RECORDED INFORMATION →
┌──

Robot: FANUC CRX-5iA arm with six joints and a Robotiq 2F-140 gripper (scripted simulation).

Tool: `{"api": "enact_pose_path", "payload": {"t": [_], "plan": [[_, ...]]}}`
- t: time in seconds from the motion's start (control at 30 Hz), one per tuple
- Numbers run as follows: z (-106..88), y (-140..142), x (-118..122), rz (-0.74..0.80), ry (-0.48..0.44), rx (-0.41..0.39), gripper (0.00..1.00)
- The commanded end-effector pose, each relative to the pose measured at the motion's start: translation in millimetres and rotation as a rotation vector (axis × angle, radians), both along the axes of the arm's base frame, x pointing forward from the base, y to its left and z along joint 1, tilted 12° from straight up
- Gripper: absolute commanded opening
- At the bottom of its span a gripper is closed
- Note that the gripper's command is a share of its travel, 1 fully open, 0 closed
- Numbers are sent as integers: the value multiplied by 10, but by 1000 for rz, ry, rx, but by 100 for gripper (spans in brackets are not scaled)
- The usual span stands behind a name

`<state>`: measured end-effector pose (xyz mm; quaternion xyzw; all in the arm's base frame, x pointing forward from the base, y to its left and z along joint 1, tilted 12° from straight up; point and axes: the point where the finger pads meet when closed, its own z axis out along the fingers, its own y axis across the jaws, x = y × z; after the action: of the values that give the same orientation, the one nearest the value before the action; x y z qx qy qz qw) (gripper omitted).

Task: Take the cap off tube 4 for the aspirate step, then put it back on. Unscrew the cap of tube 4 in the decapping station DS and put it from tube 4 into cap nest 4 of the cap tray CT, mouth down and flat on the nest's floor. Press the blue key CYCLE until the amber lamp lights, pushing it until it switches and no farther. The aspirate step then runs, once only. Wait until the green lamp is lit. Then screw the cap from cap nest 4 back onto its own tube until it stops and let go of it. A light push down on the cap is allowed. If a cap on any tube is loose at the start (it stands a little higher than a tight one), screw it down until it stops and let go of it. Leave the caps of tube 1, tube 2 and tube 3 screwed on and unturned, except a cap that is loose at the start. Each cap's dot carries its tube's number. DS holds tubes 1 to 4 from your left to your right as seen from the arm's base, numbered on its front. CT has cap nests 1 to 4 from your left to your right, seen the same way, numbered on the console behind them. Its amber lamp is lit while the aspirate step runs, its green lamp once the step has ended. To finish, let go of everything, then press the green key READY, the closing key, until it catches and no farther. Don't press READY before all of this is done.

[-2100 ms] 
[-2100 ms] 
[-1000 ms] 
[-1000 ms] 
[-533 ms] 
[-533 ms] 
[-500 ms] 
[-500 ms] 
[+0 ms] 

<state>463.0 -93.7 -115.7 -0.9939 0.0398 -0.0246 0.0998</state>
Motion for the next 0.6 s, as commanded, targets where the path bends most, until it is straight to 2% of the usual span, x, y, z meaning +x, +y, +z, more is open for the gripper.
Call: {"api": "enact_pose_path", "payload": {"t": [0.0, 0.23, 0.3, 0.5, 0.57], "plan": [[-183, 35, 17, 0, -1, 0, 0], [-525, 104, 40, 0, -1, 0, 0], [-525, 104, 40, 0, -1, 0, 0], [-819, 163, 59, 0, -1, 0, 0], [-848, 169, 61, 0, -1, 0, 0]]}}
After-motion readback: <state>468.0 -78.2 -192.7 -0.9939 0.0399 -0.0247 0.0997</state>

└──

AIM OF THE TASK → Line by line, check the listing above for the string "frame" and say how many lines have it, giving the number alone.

ANSWER TO THIS PROBLEM → 2